* **What needs to be done**: Transcribe, word for word and without additions, each line below from the one containing "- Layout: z" through the one containing "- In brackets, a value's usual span", both ends included.

┌─ Given information

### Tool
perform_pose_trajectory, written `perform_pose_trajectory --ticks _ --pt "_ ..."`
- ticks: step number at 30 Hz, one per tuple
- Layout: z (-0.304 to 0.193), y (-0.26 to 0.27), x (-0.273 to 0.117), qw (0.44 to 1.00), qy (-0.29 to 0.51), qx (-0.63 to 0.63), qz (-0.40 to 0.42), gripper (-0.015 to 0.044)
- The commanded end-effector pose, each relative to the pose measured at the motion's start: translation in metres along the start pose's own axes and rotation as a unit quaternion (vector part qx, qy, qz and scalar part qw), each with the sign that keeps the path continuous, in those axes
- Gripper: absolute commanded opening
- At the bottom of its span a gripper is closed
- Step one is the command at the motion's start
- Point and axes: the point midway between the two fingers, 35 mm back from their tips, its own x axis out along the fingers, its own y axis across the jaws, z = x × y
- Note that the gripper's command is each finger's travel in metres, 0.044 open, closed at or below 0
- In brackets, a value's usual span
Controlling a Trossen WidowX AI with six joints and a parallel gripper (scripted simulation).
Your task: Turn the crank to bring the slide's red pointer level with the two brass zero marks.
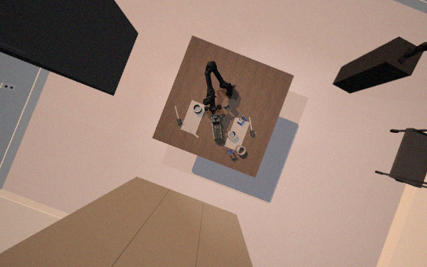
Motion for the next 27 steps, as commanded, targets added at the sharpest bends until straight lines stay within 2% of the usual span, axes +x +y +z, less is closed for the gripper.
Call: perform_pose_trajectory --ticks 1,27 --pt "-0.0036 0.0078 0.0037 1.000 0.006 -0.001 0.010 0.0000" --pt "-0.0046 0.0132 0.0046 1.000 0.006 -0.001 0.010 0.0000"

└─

* **Result**:
- Layout: z (-0.304 to 0.193), y (-0.26 to 0.27), x (-0.273 to 0.117), qw (0.44 to 1.00), qy (-0.29 to 0.51), qx (-0.63 to 0.63), qz (-0.40 to 0.42), gripper (-0.015 to 0.044)
- The commanded end-effector pose, each relative to the pose measured at the motion's start: translation in metres along the start pose's own axes and rotation as a unit quaternion (vector part qx, qy, qz and scalar part qw), each with the sign that keeps the path continuous, in those axes
- Gripper: absolute commanded opening
- At the bottom of its span a gripper is closed
- Step one is the command at the motion's start
- Point and axes: the point midway between the two fingers, 35 mm back from their tips, its own x axis out along the fingers, its own y axis across the jaws, z = x × y
- Note that the gripper's command is each finger's travel in metres, 0.044 open, closed at or below 0
- In brackets, a value's usual span

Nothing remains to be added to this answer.